WHAT IS REQUIRED: Restate every line below word for word, but drop each picture.

· · · ·

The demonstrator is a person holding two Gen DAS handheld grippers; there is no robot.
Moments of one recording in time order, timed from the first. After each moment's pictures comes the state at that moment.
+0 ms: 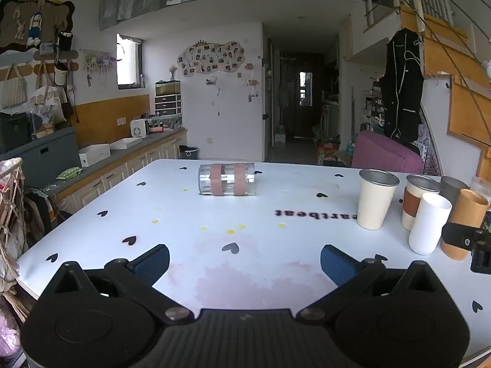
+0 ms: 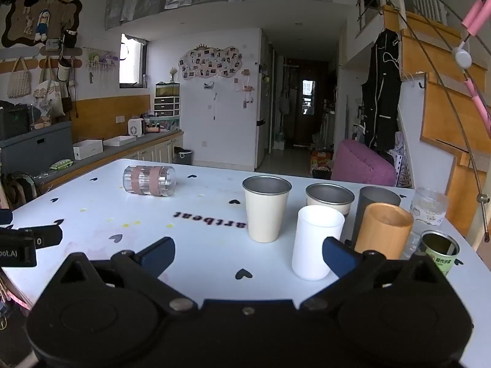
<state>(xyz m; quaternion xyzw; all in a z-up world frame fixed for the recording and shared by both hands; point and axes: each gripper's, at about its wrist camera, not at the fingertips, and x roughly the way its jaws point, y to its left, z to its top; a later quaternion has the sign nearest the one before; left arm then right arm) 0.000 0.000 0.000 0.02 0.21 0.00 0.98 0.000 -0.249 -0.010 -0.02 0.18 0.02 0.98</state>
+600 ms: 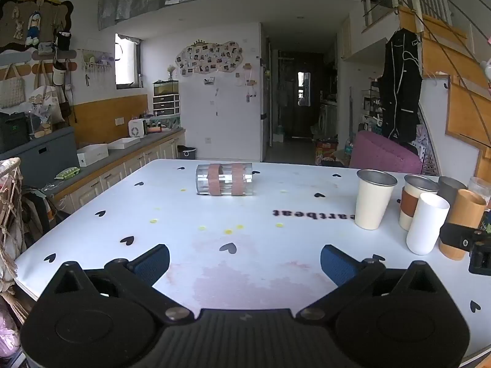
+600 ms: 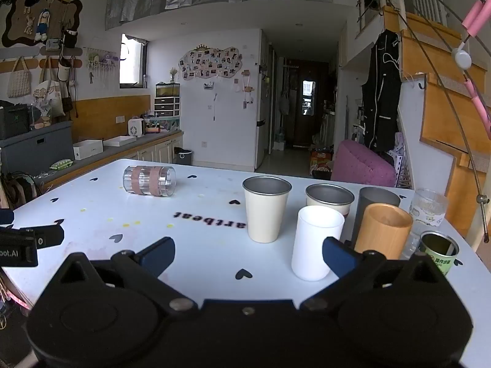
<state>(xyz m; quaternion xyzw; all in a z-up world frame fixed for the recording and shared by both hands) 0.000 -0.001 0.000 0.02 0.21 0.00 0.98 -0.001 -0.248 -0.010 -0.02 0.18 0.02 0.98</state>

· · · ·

EXERCISE RESPONSE:
The demonstrator is a person holding two Gen DAS handheld grippers; there is no robot.
Moments of one recording in time order, timed from the first. After each moment's pictures comes the state at that moment.
+0 ms: 
+0 ms: 
<state>(xyz m; quaternion xyzw; all in a z-up world frame fixed for the recording and shared by both hands; point and axes: each gripper's, at about its wrist camera, not at the fingertips, and x roughly the way its jaws point, y to its left, z to its top; a later quaternion has the sign nearest the one before; left arm then right arm) 0.000 0.000 0.000 0.02 0.21 0.00 0.98 0.000 -0.249 -0.010 -0.02 0.18 0.02 0.98</state>
+600 ms: 
+600 ms: 
<state>(xyz m; quaternion xyzw; all in a z-up world frame fixed for the recording and shared by both hands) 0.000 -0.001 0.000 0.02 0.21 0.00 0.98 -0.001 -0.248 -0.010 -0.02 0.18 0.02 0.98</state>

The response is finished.